Should be tested further with multiple ID’s and change scenarios. Filter rules could also be rationalized further.

qdmt · February 20, 2024, 2:02am

So I’m trying this on a full data set (729,000 rows, 330 columns), and the two DB Merge nodes within the component are still running after 24+ hours. After 24 hours, one of the DB Merge nodes has reached just 29%.

Curious if this is normal for an initial node or the nature of the SCD Type 7 component.

qdmt · February 24, 2024, 3:39am

Still running.

@szawadski - just saw your discussion here, I think we have an identical use case and similar db size concerns. I’m curious to know if you ended up solving.

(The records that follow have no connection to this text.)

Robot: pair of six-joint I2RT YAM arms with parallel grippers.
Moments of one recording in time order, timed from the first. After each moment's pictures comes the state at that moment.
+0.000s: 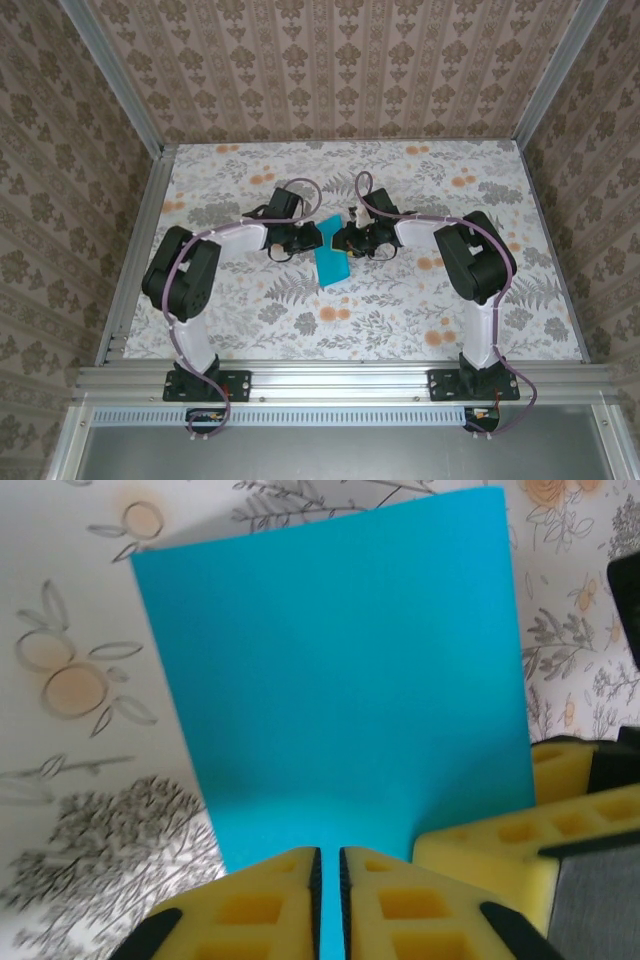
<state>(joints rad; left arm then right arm) -0.55 1.85 1.11 -0.23 0.40 -0.62 0.43 2.01 1.16 -0.13 -0.63 0.71</state>
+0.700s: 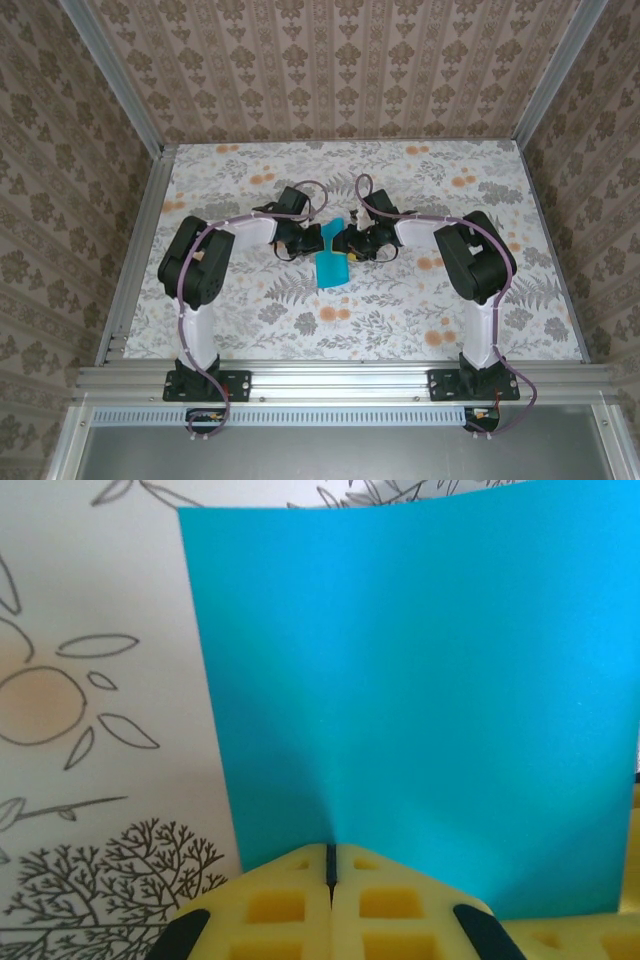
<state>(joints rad) -0.56 1.97 1.20 -0.34 0.40 -0.62 0.43 2.01 1.17 -0.21 -0.63 0.70</state>
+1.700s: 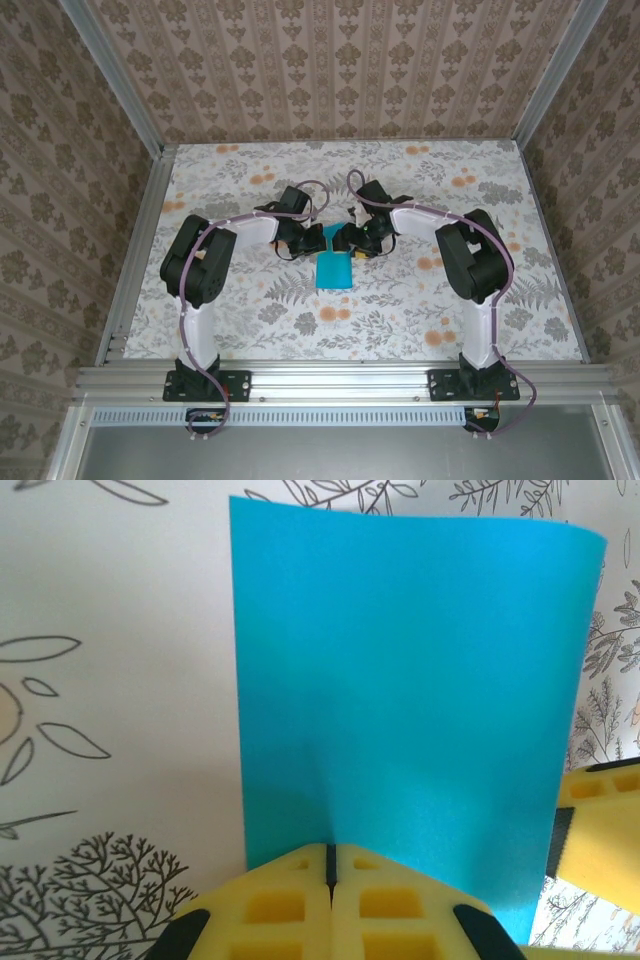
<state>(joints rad) -0.56 1.98 1.22 -0.35 0.44 -0.63 0.44 2.02 1.34 -0.54 -0.48 0.51</state>
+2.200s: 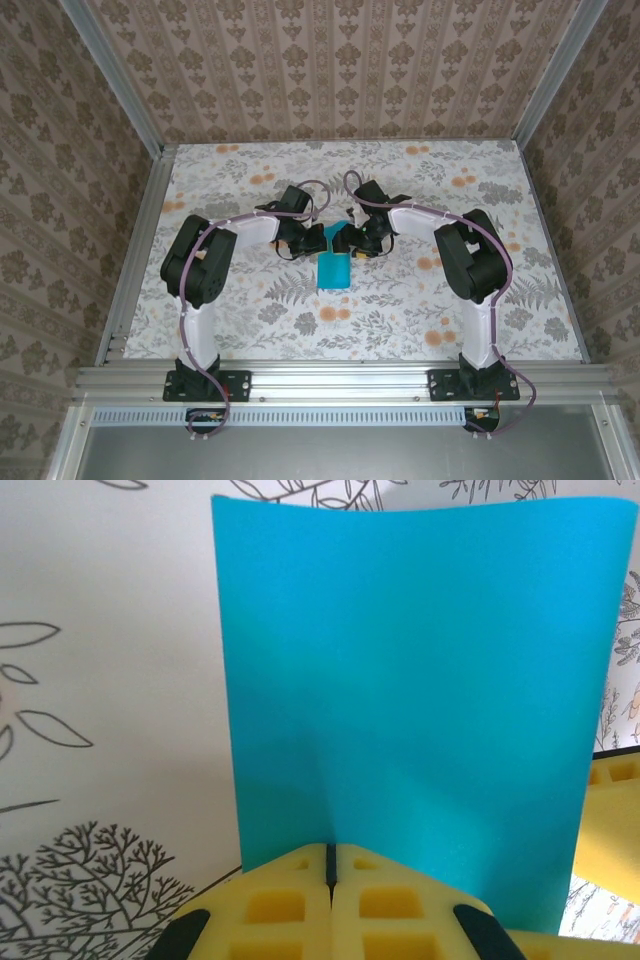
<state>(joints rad) -0.56 1.98 1.23 -0.37 0.44 -0.63 0.45 2.03 1.35 -0.57 -0.44 0.47</state>
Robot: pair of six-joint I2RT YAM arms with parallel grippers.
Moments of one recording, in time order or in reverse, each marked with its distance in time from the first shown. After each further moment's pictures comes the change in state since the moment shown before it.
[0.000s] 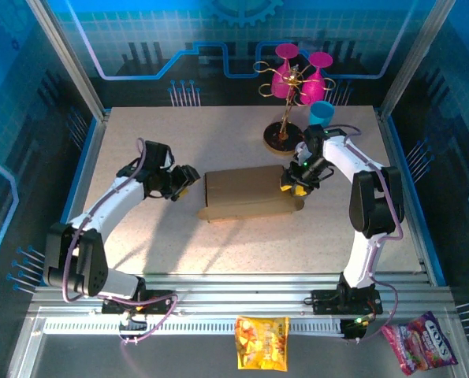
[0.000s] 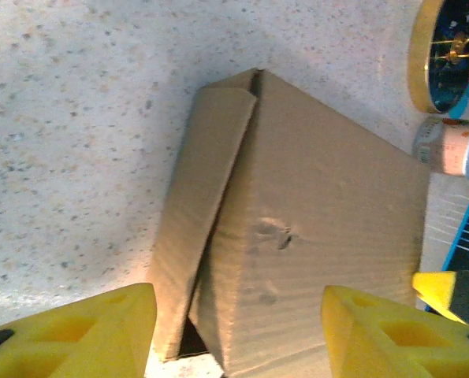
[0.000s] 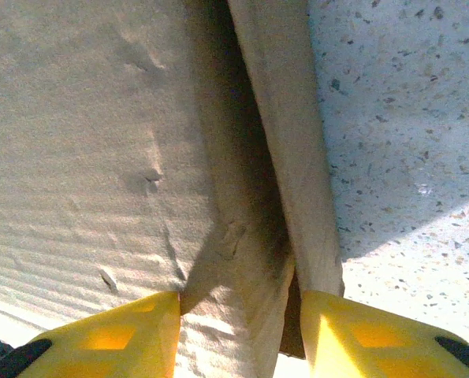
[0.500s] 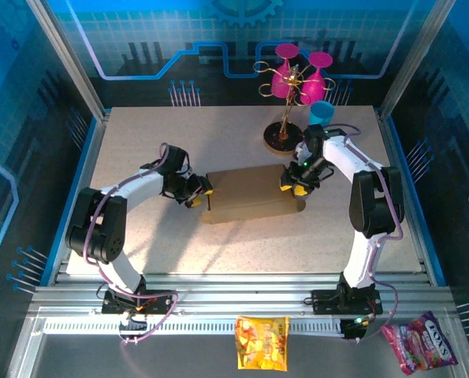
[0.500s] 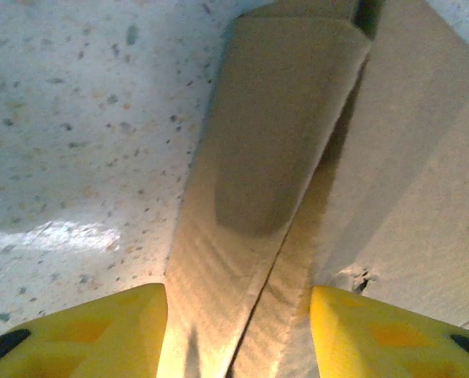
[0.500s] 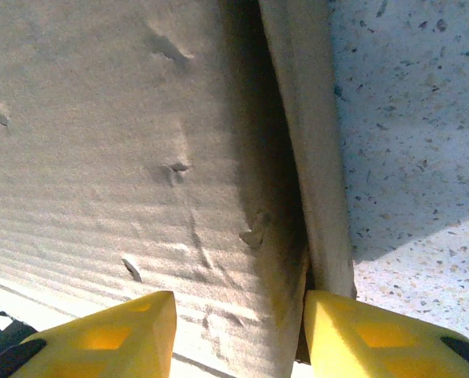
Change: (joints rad) left arm -0.060 0.253 0.019 0.075 0.081 0.024; right arm 0.000 0.000 0.000 0.002 0.004 -0.033
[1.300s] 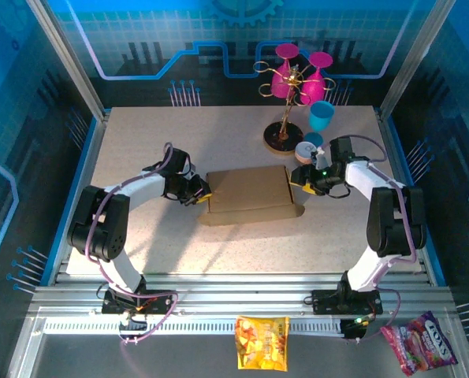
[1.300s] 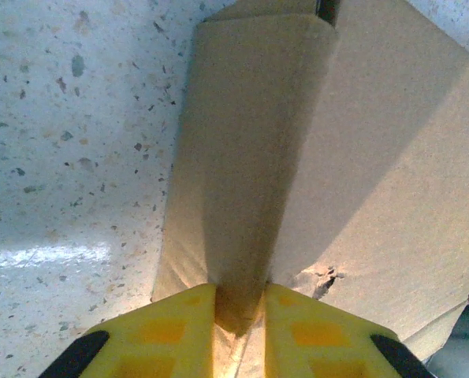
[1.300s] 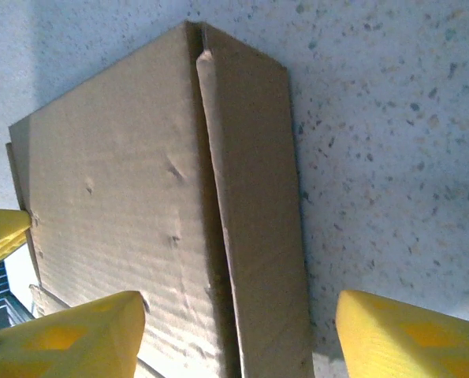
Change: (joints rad) left arm -0.004 0.021 -0.032 0.087 0.007 0.079; right arm -0.165 -0.216 -0.417 0.575 -0.186 -0.009
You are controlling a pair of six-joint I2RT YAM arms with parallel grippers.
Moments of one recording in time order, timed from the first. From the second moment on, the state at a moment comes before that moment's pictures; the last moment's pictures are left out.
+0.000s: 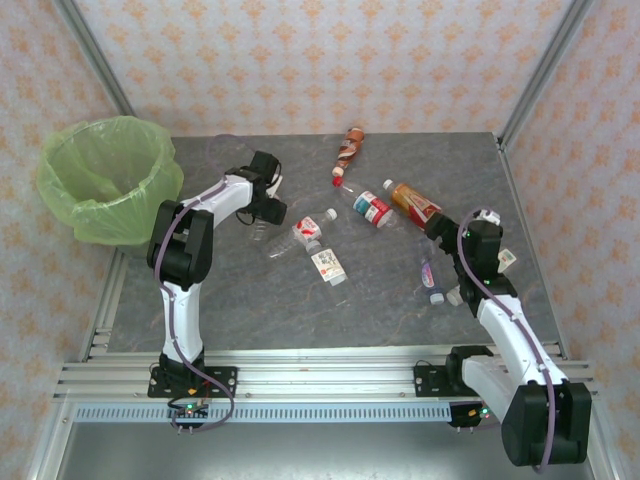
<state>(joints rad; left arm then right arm) -0.25 2.08 1.55 -0.70 -0.10 -0.01 0.02 0.90 0.49 -0.07 0.02 0.55</state>
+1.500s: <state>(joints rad) -0.26 1.44 1.39 -0.48 -0.21 -0.16 0.13 1.08 0.61 0.06 -0.19 0.55</state>
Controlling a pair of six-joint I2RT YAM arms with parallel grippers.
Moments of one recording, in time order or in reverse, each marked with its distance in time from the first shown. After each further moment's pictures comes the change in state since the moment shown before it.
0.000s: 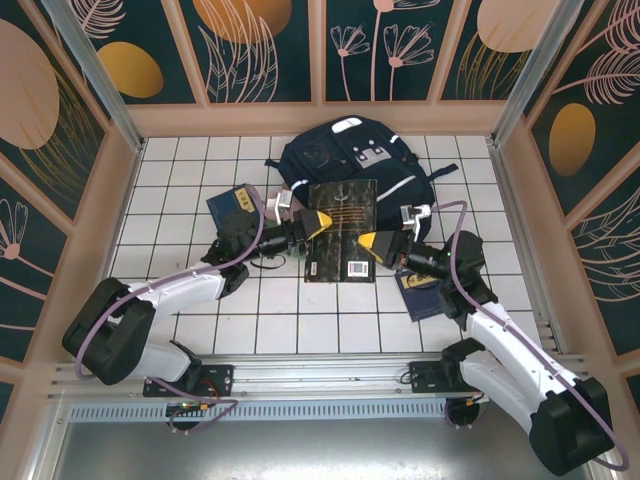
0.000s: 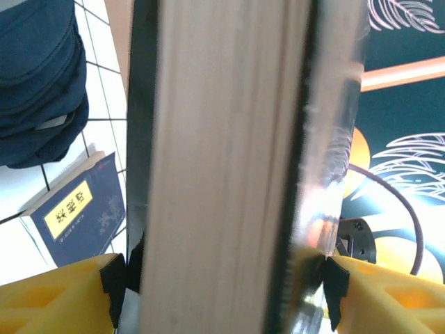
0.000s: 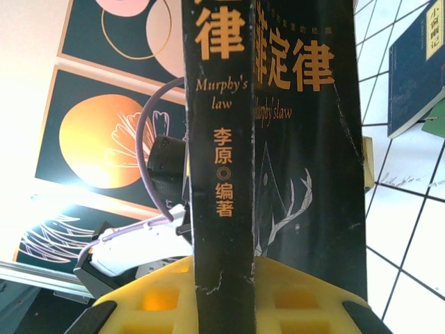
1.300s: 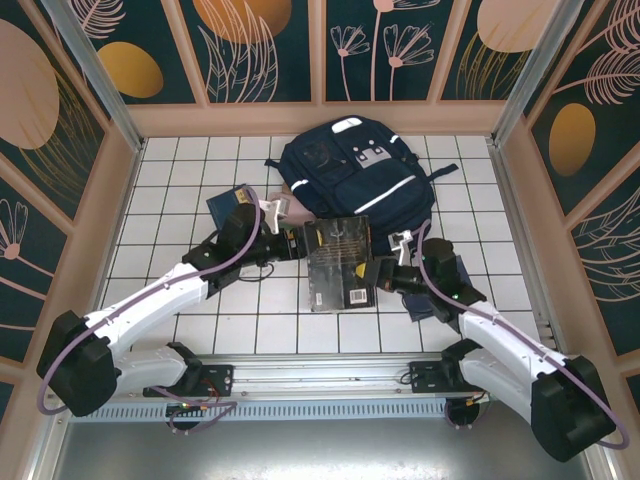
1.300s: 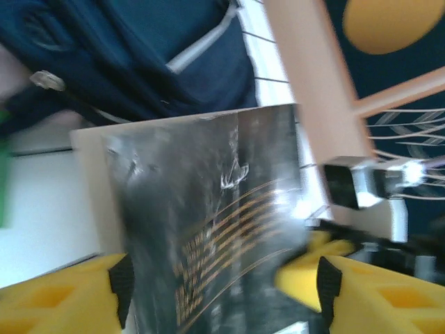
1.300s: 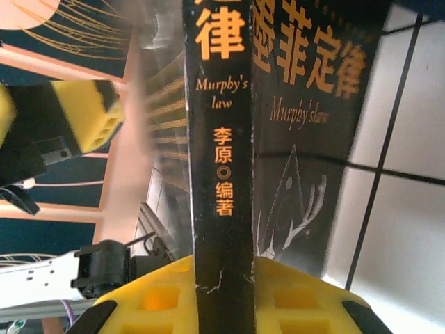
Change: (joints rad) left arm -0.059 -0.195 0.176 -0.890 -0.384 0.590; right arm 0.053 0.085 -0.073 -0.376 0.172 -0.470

qdmt · February 26, 2024, 8:56pm

Seems that DB Merge is susceptible to “deadlock”, which I believe what was causing the node to run for days even for just 300,000 rows. Made some changes, swapped out the DB Merge with Update and Insert operations, and improved logic further.

The working-ish version is here and updates or inserts a new row in SCD Type 7 fashion, with option to define which headers determine insertion vs. update. Work still needs to be done to:

improve speed (DB Update runs slow, taking minutes even when processing just 1,000 rows)
fix logic on Valid To for false rows (while each event is correctly marked True/False under Valid field, the previous False rows seem to get replaced with the most recent Valid To)
make this more generic with option to parameterize the business-relevant headers

tobias.koetter · February 27, 2024, 3:03pm

Hello @qdmt ,
regarding the speed improvement, did you create an index for the columns you select in the DB Merge node as identification columns? If not the database will do a full table scan for each row you process which might take ages depending on the size of the database table you want to update.
If the columns are unique, which I guess is the case, you can create a unique index via the “Keys” tab of the DB Table Creator node where you can create a primary or unique key.
Bye
Tobias

qdmt · February 28, 2024, 1:00am

Hello @tobias.koetter, thank you. Indexing was not the driver of speed improvement when switching from DB Merge to Update/Insert as I hadn’t yet indexed in either case. I am going try indexing next as well create a staging table.

Broader discussions on issues with MERGE (here, and here) had me sway away from DB Merge in favour of DB Update/Insert (though I admit I am not qualified to say whether the issues are applicable to KNIME’s implementation of the statement).

tobias.koetter · February 28, 2024, 7:46am

Hi @qdmt ,
the implementation depends on if the used database supports a merge statement. The fallback solution is to use Update/Insert also in our code.
Bye
Tobias

system · March 10, 2024, 5:09am

This topic was automatically closed 7 days after the last reply. New replies are no longer allowed.